Odd smells and roadkill gourmet - tales from the washbay

The workshop is where dealerships generate cash flow, but few people spare a thought for the most important part of the workshop — the wash bay.

KZ Ns5 Baster Muchenje

Handing a dirty car or truck back after a service is the quickest way to create an angry customer, while a clean car with a few complimentary peppermints in the cup holder is a sure way to please the client.

Dealerfloor spoke to wash bay staff to hear what the weirdest things are that they have had to rinse down. While the dealerships prefer to remain anonymous to protect the clients, we can reveal that at least one truck dealership in KwaZulu-Natal has a problem with urine in the engine bays of cash-in-transit vans.

With 45 cash-in-transit robberies reported in South African in just the first two months of 2020 by Banking Risk Information Centre, the security staff delivering money are understandably reluctant to leave the safety of their armoured vehicles for any reason — even to urinate. Instead, the drivers open the engine bay and relieve themselves onto the hot metal.

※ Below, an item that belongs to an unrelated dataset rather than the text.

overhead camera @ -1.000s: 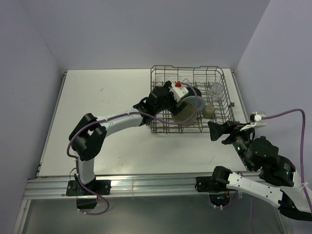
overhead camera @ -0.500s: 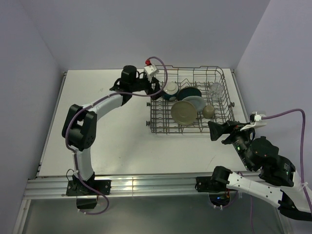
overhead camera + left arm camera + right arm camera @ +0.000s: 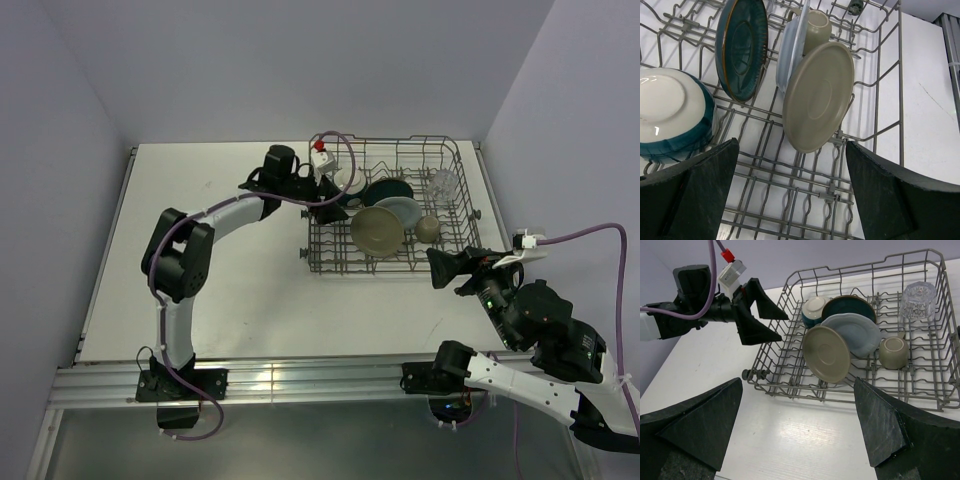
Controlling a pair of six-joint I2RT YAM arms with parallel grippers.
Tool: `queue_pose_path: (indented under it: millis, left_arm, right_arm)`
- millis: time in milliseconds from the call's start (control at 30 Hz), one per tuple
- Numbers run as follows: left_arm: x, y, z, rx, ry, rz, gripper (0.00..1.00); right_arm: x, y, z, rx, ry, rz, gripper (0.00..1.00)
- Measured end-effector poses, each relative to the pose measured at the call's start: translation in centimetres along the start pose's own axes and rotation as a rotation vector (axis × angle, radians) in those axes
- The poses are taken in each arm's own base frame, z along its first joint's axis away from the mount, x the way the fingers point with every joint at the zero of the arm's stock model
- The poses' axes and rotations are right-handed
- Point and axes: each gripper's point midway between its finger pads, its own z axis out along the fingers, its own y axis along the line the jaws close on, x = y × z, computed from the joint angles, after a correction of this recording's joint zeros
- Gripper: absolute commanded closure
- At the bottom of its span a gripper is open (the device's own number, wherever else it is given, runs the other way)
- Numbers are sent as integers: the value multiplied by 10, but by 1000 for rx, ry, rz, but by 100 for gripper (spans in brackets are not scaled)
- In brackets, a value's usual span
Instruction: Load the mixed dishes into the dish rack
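Note:
The dish rack (image 3: 385,271) stands at the back right and holds all the dishes. The grey-beige plate (image 3: 378,231), pale blue plate (image 3: 408,209) and dark teal plate (image 3: 390,188) stand on edge. The cream and teal bowl (image 3: 350,183) lies at the left, the grey-brown mug (image 3: 428,229) to the right, and the clear glass (image 3: 444,182) at the far right. My left gripper (image 3: 330,195) is open and empty over the rack's left end, beside the bowl (image 3: 672,117). My right gripper (image 3: 437,268) is open and empty just off the rack's front right corner.
The rack's wire floor (image 3: 805,195) in front of the beige plate (image 3: 817,97) holds nothing. White tabletop (image 3: 805,440) lies in front of the rack. Grey walls close in behind and on both sides. My left forearm (image 3: 235,212) stretches across the table's middle.
My left gripper pulled up and left out of the rack's middle, uncovering the bowl, then came back slightly right over the rack's left end. The right arm has not moved.

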Motion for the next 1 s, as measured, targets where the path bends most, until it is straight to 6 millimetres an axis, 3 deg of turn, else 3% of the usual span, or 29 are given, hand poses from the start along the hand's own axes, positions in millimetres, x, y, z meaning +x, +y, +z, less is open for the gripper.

The resulting stench is so bad that when the vans arrive for a scheduled service, they have to go for a hose-down before the mechanics can start to service the truck.

“Smells like Nando’s”

At the 24-hr Surgomanzi Truck Wash near the new Maydon Wharf Bulk terminal in the Durban Harbour, the staff wielding the hoses report a much better smell from the rear of tipper driver Baster Muchenje’s truck.

Baster Muchenje
Baster Muchenje ties two guineafowl to his exhaust stack at the Vrede Truck stop in preparation for a long, slow cook on the way to Durban Harbour.

Muchenje is infamous for never leaving any fresh roadkill behind and has become a bit of master chef in cooking Guinea fowl spatshcock-style on his exhaust stack.

He told Dealerfloor the birds peck maize seeds that fall off tipper trucks’ along their delivery routes and in their greed to gobble down as much seed as possible, they often wait until it’s too late to fly away, instead flapping straight into his bullbar.

These birds are soon plucked and wired to the exhaust. Muchenje said it takes about five hours of steady heat from the exhaust to slow-grill the birds to tender perfection. He likes to eat his cooked birds with birdseye chilli seeds, which is why the back of his horse often smells like a Nando’s.